Overview
PASI1028/Llama-3.2-3B-Instruct is a 3.21 billion parameter instruction-tuned model from Meta's Llama 3.2 family, designed for multilingual text-in/text-out generation. It utilizes an optimized transformer architecture with Grouped-Query Attention (GQA) and has a context length of 32,768 tokens. The model was trained on up to 9 trillion tokens of publicly available data, incorporating knowledge distillation from larger Llama 3.1 models and aligned using Supervised Fine-Tuning (SFT), Rejection Sampling (RS), and Direct Preference Optimization (DPO).
Key Capabilities
- Multilingual Dialogue: Optimized for assistant-like chat and agentic applications in multiple languages, including English, German, French, Italian, Portuguese, Hindi, Spanish, and Thai.

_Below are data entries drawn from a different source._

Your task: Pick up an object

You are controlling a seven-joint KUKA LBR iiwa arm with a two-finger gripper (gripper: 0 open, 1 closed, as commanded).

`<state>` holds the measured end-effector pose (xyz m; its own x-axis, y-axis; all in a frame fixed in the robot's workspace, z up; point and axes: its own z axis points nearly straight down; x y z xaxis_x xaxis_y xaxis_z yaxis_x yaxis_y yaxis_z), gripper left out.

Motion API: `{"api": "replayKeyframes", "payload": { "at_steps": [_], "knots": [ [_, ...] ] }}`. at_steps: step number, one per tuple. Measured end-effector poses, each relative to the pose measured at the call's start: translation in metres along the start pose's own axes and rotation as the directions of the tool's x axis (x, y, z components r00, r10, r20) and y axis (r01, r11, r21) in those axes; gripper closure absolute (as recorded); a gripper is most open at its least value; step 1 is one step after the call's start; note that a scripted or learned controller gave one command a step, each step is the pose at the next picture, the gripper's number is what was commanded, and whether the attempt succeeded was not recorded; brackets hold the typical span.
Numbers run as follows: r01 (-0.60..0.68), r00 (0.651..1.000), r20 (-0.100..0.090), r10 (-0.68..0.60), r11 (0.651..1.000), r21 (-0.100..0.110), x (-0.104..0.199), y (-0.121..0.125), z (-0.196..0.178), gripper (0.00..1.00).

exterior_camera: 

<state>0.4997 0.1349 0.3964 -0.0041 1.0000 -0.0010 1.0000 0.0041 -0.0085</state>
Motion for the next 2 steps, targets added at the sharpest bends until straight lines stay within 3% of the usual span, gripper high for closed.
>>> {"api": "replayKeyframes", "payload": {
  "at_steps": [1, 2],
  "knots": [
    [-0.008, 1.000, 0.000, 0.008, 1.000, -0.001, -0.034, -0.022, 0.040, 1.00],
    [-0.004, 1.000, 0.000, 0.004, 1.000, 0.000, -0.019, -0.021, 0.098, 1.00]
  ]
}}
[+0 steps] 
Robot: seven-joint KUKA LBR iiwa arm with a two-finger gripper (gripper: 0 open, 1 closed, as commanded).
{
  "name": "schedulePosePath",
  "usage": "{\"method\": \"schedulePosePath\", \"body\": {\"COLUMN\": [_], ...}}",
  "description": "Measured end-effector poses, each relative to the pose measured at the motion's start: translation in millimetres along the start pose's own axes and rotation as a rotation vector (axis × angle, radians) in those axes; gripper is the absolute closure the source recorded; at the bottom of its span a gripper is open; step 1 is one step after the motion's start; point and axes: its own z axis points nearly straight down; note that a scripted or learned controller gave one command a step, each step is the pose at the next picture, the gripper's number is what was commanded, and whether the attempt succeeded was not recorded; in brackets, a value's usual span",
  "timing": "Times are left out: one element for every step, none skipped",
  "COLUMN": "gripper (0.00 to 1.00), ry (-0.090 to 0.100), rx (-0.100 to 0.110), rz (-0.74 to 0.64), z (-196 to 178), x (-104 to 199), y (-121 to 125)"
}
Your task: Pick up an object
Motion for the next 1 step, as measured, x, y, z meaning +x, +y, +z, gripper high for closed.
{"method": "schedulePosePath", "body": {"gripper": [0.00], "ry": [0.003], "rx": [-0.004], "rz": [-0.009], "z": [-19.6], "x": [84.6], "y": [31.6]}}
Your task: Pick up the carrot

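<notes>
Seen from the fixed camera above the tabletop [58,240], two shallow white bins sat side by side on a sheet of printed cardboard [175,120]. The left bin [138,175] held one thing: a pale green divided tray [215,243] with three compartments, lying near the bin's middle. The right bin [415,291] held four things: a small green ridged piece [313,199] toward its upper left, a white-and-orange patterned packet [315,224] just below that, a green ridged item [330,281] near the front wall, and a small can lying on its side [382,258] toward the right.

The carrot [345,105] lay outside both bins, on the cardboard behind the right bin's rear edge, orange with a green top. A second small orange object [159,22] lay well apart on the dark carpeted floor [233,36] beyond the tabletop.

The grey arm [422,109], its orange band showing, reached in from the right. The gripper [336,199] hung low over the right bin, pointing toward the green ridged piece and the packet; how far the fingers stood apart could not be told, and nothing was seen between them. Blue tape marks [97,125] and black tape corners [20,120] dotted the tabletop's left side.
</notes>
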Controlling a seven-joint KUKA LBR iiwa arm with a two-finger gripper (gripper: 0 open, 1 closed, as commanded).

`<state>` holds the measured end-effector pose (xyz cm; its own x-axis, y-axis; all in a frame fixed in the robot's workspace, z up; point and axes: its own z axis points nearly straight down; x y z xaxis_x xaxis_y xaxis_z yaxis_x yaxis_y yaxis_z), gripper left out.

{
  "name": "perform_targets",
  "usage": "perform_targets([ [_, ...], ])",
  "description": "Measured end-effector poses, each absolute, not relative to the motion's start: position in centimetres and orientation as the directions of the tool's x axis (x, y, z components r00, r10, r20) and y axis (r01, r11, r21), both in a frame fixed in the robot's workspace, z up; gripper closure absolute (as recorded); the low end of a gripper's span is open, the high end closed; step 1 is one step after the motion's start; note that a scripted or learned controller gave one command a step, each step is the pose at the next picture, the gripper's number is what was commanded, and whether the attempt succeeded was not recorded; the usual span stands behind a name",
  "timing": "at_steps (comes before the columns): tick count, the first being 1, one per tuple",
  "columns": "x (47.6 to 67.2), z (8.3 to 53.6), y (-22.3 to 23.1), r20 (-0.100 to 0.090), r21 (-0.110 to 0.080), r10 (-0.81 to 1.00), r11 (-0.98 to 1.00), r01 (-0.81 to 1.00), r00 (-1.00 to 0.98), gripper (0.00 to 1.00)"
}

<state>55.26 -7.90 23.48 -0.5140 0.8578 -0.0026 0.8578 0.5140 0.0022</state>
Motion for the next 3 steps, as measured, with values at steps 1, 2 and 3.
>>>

- Agentic Tasks: Strong performance in knowledge retrieval and summarization.
- Quantization Support: Features various quantization schemes (SpinQuant, QLoRA) for efficient deployment in constrained environments, such as mobile devices, significantly reducing model size and improving inference speed.
- Robust Safety: Developed with a comprehensive safety strategy, including extensive fine-tuning, adversarial evaluations, and red teaming to mitigate critical risks like CBRNE, child safety, and cyber attacks.
Intended Use Cases
This model is suitable for commercial and research applications requiring efficient, multilingual conversational AI. It is particularly well-suited for:
- Assistant-like chat applications.
- Agentic systems for knowledge retrieval and summarization.
- Mobile AI-powered writing assistants.
- Query and prompt rewriting.
- On-device use cases with limited compute resources, especially with its quantized versions.